Try to wear white or lighter colors
When you think of hiking clothing and gear, usually the colors that spring to mind are greens, browns, and orange. Basically, colors designed to help blend into the background so that you don’t stand out.
However, if you really want to protect yourself and other members of your party, from ticks, experts recommend that you wear white hiking gear for the simple reason that ticks are much easier to spot on light clothing than they are on dark.
If you do spot a tick on your clothing, you can then dispose of it accordingly, before it gets chance to go blood diving.
Don’t forget a jar and tweezers
When packing hiking gear, some items such as a water bottle and hiking boots, for example, are very obvious. When the time comes for you to pack your hiking gear, though, before you hit the trails make sure you pack a pair of tweezers and a jar or container with a top.
The reason for this is that, should you find a tuck half burrowed into your skin, or somebody else’s skin, you will need to firmly grasp it with the tweezers and remove it in one piece.
The jar or container is so that you can tack it back with you and potentially get it tested to make sure it isn’t carrying any nasty diseases that would require antibiotics and other medications.
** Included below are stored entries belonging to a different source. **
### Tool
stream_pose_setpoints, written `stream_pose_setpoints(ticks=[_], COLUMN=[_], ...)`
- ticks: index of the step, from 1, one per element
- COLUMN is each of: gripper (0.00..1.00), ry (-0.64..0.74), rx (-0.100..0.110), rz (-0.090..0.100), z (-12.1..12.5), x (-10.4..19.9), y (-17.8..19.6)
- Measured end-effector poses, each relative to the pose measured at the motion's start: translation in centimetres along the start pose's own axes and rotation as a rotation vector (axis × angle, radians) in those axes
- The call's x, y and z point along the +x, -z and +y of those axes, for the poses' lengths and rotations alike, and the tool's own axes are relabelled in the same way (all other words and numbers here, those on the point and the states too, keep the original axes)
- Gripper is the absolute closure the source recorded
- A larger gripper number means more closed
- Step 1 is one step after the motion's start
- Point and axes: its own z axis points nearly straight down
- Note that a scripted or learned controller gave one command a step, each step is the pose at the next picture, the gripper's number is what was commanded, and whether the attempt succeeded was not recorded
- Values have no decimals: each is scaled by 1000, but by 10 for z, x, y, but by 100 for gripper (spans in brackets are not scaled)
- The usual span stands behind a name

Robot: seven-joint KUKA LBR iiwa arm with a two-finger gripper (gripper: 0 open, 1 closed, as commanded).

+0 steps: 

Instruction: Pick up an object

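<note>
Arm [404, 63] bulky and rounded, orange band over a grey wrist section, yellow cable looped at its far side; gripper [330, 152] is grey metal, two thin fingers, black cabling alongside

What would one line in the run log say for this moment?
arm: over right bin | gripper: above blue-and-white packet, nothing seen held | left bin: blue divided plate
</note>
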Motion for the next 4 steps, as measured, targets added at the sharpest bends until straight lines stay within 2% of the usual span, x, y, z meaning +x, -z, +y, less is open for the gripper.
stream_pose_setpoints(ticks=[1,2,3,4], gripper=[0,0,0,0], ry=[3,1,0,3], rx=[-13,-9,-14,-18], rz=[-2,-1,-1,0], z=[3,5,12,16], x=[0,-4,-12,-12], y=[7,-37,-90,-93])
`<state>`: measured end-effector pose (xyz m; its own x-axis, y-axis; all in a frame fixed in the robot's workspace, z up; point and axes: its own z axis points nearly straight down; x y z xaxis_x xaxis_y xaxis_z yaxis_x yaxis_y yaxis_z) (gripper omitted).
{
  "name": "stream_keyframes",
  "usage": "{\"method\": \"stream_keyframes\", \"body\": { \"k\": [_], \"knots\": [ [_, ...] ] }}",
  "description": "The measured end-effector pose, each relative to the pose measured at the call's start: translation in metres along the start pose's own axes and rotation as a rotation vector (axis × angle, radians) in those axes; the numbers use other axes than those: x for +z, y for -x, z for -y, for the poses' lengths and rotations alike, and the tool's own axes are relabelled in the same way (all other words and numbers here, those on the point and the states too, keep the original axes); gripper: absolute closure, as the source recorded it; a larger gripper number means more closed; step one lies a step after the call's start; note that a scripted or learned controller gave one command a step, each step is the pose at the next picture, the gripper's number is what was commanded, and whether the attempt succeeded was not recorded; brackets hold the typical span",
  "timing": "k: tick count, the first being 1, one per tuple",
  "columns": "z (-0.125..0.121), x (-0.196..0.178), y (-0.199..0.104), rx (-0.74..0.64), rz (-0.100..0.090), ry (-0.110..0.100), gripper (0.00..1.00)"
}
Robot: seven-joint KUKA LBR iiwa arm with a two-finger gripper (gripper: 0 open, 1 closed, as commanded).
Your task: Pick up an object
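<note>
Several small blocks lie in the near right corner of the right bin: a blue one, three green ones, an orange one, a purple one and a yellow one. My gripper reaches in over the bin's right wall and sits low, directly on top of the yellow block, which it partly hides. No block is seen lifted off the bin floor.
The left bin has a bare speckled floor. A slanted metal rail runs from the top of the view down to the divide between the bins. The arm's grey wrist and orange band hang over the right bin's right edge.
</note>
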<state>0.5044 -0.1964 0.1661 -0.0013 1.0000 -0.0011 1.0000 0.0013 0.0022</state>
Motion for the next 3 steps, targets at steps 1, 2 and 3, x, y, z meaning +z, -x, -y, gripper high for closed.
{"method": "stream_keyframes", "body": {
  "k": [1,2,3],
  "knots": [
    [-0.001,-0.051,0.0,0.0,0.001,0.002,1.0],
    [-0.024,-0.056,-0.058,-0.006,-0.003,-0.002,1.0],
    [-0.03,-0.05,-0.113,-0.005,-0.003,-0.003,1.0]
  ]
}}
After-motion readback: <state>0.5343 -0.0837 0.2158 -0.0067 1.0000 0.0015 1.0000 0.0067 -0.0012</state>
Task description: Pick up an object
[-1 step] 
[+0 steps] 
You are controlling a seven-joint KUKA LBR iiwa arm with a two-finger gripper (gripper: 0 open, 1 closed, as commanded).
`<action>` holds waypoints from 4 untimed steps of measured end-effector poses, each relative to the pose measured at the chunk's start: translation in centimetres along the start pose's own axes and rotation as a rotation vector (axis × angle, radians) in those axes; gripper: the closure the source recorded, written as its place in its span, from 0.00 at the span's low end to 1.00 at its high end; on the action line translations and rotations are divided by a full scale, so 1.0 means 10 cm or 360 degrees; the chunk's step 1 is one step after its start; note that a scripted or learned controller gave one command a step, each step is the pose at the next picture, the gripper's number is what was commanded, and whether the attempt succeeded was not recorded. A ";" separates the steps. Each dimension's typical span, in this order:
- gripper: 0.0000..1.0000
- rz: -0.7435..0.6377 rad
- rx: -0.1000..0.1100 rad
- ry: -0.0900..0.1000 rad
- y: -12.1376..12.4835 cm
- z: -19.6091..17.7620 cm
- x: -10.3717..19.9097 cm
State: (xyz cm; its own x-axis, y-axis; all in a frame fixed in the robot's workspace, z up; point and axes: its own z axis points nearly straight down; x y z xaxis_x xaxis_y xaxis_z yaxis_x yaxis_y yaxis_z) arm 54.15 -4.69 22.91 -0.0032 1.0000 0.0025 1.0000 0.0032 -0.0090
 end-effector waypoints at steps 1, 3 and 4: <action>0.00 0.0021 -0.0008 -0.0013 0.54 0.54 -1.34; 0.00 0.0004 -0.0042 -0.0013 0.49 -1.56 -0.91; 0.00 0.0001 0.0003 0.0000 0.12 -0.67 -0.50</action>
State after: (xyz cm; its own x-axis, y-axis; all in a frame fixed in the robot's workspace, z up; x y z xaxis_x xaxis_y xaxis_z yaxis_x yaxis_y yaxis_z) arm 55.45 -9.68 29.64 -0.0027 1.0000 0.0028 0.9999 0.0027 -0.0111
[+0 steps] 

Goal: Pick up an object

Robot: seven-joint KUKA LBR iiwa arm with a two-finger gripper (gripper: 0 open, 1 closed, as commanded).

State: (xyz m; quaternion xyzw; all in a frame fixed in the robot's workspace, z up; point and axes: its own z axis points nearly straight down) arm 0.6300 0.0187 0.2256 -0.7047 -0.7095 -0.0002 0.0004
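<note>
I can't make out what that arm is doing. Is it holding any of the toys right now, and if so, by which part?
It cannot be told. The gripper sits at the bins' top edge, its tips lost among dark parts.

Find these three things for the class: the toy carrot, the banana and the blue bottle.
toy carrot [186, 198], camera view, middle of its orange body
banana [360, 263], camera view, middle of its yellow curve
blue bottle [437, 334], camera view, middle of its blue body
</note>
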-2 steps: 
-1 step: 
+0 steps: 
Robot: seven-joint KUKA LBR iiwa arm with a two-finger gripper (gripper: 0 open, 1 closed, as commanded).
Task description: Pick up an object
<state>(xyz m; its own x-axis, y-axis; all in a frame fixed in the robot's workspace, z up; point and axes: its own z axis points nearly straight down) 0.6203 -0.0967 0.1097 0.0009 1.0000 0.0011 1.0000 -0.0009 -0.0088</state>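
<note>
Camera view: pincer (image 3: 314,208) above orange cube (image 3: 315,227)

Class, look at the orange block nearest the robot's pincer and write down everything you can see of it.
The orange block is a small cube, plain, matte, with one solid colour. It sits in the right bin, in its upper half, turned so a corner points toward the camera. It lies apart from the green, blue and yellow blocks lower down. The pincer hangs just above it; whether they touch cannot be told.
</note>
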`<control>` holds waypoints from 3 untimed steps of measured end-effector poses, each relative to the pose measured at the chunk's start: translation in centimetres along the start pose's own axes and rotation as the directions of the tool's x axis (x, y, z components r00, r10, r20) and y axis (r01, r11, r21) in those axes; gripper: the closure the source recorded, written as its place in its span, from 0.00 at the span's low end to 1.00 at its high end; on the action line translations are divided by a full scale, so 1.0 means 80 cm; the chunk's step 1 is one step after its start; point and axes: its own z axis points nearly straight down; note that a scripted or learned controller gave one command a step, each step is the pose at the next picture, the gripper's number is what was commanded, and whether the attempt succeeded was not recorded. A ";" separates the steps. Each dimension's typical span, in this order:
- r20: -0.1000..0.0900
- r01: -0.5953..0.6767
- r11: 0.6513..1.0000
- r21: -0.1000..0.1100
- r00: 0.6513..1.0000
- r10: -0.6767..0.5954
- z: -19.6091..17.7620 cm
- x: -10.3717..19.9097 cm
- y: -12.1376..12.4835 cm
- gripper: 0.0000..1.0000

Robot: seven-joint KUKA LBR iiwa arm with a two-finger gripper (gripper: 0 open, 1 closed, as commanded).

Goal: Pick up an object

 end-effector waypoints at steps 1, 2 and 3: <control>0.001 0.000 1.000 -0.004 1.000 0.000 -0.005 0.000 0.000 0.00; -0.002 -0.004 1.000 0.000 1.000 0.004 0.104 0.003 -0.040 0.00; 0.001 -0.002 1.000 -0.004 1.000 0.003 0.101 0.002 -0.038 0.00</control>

I would recommend always hiking with a multi-tool – this should offer you all the functionality you need.
Protect your head
When it comes to staying tick-free, please do not assume that ticks only hide in grass and bushes.
Ticks could quite easily also be hiding on the leaves and branches of trees, which means that when you walk under a tree, if your head or hair brushes against it, you could potentially soon find a tick half embedded in your scalp. Yuck!
When hiking, try wearing a hat and tying your hair back. You could even use a tick repellent spray and rub that onto your head and neck.
We have put together a list of the best hats for hot weather. These will offer you all the protection you need. Click here to find out more!
Avoid tall grass
This one should now be pretty obvious if you’ve been paying attention, but just to ensure that there’s no confusion, when out hiking, try to avoid tall grass unless absolutely necessary.
On hiking trails where ticks are known to be prevalent, stay clear of long grass, even if you are wearing protective clothing.
Stop and check
As annoying as this can be, dealing with Lyme Disease caused by a tick bite is a lot more annoying so throughout your hike, every so often take a break and check for ticks.
Now, you don’t need to strip down to your undies and inspect everything with a magnifying glass, but do a quick check of your clothing and gear, just to make sure there are no ticks catching a lift on your gear, waiting for the perfect opportunity to start feasting on you.
Check your damper areas
Ticks are like bacteria, in that they prefer warm, moist, and darker areas.
So, with that said, when you are looking for ticks, you’re likely to find them on parts of your anatomy that are warm and moist, especially when you consider perspiration.
Check your armpits, your feet, your groin, and the backs of your knees when looking for ticks, and for the female readers amongst you, don’t forget the bra line, as this is the ideal spot for ticks.